Note that DSM has posted a much more python-esque way of accomplishing this.

Upvotes: 0

DSM
DSM

Reputation: 353059

Wild guess: since you want a,a,b,b,b to be 2 and not 3, and you also want a,a,a,c,a,a,a to give two, I think you're trying to count distinct contiguous groups of equal elements of length >= 2. If so, you can use itertools.groupby:

>>> import itertools
>>> seq1 = ['a','a','b','b','b']
>>> [(k, list(g)) for k,g in itertools.groupby(seq1)]
[('a', ['a', 'a']), ('b', ['b', 'b', 'b'])]
>>> seq2 = ['a','a','a','c','a','a','a']
>>> [(k, list(g)) for k,g in itertools.groupby(seq2)]
[('a', ['a', 'a', 'a']), ('c', ['c']), ('a', ['a', 'a', 'a'])]

and thus

>>> sum(len(list(g)) >= 2 for k,g in itertools.groupby(seq1))
2
>>> sum(len(list(g)) >= 2 for k,g in itertools.groupby(seq2))
2

but this is just a guess. It's the only thing I can think of which matches the only two data points you've given, at least assuming that I'm interpreting "1 for the first run of "a"s and not 2, as I want" correctly.
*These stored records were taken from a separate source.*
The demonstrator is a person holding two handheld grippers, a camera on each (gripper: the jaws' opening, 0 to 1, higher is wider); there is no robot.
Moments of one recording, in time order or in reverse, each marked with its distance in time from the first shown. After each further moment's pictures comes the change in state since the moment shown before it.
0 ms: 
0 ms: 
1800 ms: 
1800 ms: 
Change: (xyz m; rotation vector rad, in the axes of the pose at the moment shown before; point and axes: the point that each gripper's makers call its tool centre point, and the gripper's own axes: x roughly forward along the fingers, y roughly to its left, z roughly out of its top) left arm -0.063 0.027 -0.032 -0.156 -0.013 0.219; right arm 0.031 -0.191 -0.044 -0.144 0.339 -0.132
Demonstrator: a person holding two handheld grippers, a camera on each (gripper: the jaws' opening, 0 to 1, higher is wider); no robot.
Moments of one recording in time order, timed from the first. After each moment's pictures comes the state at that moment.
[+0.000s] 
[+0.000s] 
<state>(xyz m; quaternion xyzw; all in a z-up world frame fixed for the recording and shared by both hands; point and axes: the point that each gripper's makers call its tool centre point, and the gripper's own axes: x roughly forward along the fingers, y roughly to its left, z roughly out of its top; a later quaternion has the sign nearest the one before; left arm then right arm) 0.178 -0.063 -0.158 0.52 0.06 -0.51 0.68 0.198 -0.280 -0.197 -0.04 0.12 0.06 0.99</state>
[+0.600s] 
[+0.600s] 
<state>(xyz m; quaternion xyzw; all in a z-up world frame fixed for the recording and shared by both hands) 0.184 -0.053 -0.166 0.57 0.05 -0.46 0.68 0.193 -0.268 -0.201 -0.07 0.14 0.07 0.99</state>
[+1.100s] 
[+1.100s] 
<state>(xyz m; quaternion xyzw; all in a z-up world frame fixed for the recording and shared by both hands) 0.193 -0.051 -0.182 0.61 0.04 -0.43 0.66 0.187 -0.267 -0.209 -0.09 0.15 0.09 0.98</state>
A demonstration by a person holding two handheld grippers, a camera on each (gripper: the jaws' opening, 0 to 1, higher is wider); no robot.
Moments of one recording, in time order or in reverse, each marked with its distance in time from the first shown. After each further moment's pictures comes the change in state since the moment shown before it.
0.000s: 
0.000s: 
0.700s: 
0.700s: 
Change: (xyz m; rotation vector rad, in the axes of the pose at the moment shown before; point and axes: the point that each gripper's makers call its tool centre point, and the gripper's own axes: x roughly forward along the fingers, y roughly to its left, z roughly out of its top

That leaves it unclear whether you want the total to be 2 or the contribution from the first run of "a" to be 2.

Upvotes: 1

Jonathon Reinhart
Jonathon Reinhart

Reputation: 137398

I'm not sure exactly what you want this to produce, but either way, your code is missing a lot.

my_list = ['a', 'a', 'b', 'b', 'b']
previous = None
count = 1
for item in my_list:
    if item == previous:
        count += 1
    else:
        count = 1
    previous = item
print count
  • First, a and b are variables.... 'a' and 'b' are strings.
  • Next, you never initialized previous and count.
  • Next, you were using = (which is assignment) instead of == for comparison.
  • Next, you weren't resetting count if the two were not equal.
  • Finally, you weren't setting previous to item each iteration.

This code produces 3, because there are 3 b's at the end.